TASK REQUIREMENTS: Although the records contain pictures, none belong in the copy: restate word for word only the lines from the one with "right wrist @" through the one with "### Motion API", both included.

DATA SUPPLIED:
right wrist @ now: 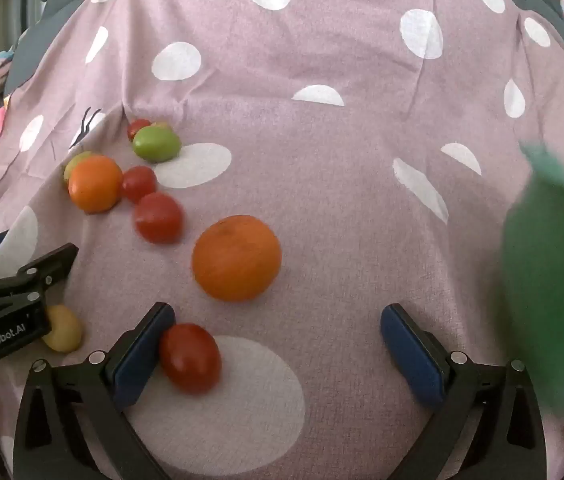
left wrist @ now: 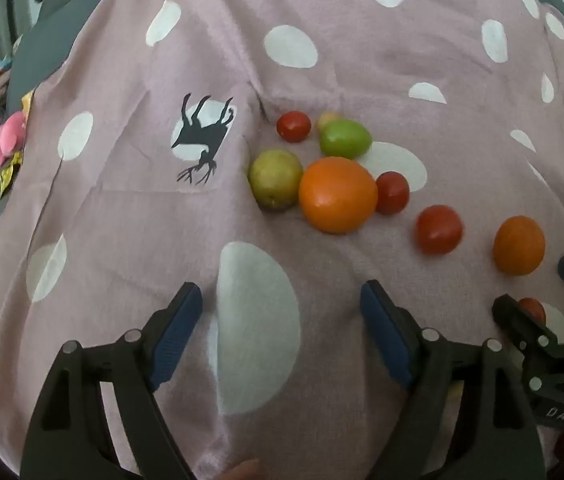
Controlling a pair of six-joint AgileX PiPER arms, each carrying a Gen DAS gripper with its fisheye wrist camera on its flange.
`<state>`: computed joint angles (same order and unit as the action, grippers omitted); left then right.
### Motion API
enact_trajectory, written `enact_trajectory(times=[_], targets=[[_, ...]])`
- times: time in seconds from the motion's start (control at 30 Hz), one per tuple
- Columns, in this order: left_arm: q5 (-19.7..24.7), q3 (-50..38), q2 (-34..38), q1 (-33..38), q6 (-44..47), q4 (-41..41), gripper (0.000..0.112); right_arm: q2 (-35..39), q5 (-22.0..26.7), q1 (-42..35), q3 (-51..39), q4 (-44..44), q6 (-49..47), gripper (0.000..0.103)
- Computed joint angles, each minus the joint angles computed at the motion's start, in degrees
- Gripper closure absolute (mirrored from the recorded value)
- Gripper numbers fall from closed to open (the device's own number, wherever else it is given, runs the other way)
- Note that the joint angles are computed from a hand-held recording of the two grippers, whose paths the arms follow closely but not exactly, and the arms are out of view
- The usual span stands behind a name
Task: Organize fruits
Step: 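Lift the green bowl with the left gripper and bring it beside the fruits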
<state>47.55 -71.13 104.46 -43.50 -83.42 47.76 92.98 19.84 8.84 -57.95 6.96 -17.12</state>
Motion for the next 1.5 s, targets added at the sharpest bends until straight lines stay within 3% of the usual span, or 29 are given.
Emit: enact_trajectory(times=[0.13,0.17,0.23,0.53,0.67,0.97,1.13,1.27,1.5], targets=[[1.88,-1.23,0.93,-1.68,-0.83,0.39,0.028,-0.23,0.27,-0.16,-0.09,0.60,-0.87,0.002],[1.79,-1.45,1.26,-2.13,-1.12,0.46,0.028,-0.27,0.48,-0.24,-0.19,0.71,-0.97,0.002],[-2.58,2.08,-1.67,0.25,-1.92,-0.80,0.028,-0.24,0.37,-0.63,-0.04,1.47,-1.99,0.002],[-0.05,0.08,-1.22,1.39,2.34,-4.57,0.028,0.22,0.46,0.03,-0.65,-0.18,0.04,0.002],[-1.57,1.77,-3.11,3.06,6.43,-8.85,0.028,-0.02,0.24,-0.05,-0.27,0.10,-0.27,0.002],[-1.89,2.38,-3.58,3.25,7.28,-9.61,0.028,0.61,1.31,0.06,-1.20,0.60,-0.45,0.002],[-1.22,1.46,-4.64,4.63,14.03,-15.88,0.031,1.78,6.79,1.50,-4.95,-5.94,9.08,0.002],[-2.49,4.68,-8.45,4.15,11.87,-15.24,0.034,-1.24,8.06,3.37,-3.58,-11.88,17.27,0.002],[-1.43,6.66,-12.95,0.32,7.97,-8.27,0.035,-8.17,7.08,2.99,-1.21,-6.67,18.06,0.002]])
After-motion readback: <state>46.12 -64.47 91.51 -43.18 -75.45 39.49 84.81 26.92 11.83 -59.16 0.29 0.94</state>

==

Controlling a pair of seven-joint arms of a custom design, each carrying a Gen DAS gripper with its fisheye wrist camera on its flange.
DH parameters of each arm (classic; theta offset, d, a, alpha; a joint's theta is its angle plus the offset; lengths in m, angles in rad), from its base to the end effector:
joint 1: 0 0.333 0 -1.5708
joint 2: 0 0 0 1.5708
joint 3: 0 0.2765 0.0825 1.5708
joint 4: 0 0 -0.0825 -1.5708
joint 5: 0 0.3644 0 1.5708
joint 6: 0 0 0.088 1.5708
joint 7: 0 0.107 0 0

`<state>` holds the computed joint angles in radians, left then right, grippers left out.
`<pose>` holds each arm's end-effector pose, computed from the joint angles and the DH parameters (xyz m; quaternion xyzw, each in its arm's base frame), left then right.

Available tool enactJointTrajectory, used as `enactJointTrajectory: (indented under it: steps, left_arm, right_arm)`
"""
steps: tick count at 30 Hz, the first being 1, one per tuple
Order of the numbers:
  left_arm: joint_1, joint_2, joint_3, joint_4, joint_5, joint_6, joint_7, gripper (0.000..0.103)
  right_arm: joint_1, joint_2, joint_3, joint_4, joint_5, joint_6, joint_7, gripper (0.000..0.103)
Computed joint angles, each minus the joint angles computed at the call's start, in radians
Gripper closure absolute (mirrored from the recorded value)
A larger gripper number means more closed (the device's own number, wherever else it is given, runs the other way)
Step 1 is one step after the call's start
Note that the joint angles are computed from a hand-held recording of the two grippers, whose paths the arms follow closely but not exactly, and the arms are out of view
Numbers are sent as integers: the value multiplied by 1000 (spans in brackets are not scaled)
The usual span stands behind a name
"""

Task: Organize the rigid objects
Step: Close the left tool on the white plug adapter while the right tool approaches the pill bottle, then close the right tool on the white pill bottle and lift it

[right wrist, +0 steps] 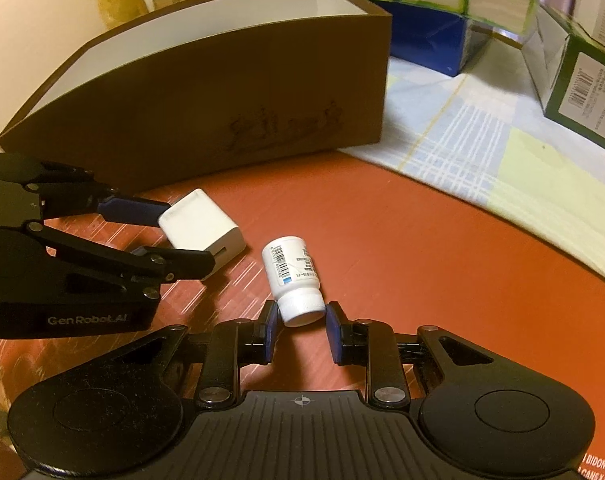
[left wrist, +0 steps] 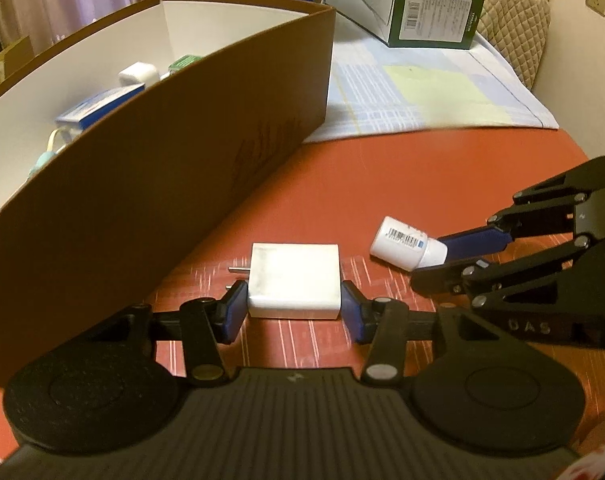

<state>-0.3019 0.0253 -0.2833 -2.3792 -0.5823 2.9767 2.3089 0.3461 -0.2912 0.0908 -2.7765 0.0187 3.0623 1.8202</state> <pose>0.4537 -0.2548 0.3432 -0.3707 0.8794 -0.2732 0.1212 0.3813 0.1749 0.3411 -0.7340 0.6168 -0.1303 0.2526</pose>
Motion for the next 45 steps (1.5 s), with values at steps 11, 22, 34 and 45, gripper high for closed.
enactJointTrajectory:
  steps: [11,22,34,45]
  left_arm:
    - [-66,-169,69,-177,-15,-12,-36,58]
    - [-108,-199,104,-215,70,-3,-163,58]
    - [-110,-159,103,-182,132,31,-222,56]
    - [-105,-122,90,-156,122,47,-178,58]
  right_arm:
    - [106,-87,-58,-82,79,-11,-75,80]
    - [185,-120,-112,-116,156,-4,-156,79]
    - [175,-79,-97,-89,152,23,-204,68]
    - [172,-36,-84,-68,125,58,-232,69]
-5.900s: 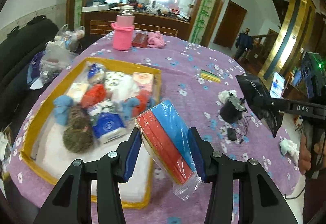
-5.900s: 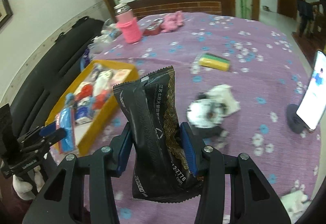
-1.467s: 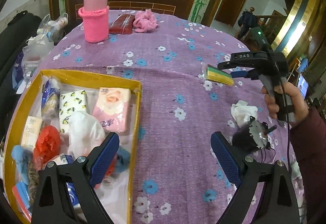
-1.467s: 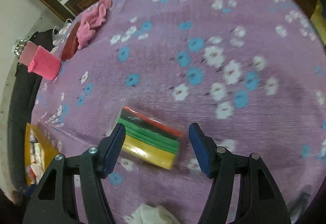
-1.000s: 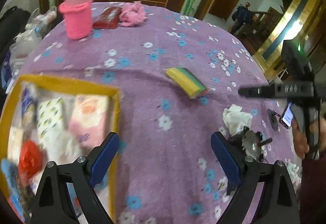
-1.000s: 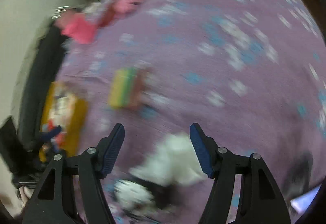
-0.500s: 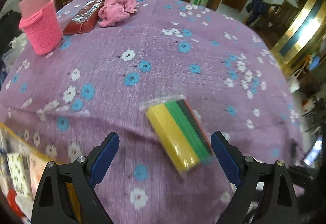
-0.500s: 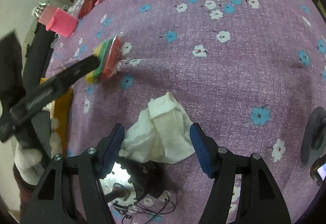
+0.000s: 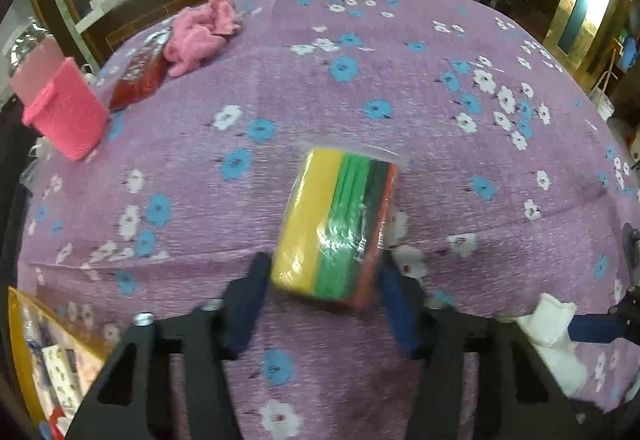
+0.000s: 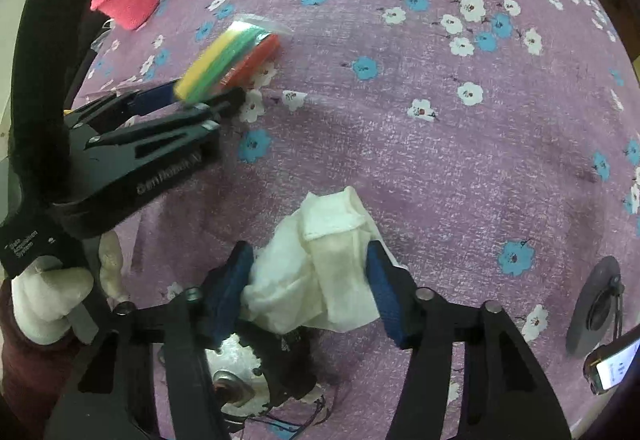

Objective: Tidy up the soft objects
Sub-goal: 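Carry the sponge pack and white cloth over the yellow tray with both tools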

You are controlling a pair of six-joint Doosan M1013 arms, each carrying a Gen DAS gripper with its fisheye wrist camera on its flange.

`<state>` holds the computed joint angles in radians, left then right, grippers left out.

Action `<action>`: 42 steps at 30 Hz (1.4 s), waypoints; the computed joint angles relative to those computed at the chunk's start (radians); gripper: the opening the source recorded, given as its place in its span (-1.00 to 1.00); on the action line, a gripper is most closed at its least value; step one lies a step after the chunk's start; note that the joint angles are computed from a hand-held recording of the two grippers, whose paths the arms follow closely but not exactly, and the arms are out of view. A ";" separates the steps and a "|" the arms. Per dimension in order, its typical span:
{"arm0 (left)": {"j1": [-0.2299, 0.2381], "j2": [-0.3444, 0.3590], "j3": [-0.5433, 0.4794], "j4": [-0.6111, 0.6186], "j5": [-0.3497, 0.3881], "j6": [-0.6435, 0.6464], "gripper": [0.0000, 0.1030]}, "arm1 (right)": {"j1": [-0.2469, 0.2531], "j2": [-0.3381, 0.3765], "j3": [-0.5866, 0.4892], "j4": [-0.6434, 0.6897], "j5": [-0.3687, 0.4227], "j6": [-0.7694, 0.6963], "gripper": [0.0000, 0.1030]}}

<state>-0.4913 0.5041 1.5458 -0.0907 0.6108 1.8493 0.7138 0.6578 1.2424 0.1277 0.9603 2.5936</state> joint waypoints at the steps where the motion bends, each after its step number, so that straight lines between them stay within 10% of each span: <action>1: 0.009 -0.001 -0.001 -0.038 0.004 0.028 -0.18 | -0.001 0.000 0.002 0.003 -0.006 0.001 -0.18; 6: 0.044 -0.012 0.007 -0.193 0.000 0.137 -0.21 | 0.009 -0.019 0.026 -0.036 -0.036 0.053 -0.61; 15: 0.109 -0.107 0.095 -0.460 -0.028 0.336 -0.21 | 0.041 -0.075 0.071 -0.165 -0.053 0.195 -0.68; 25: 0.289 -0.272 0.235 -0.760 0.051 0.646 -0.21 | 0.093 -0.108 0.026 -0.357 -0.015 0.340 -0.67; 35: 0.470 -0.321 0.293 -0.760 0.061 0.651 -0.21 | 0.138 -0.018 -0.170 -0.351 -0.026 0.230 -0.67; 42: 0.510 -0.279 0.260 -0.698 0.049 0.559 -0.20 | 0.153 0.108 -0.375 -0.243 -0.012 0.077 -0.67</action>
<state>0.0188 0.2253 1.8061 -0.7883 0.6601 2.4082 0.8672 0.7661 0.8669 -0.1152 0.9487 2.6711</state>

PROBLEM SOLUTION:
right wrist @ now: 
left wrist @ now: 
Controlling a pair of six-joint AgileX PiPER arms, each carrying a Gen DAS gripper with its fisheye wrist camera on its flange.
`<state>`: computed joint angles (same order and unit as the action, grippers omitted); left then right.
### Motion API

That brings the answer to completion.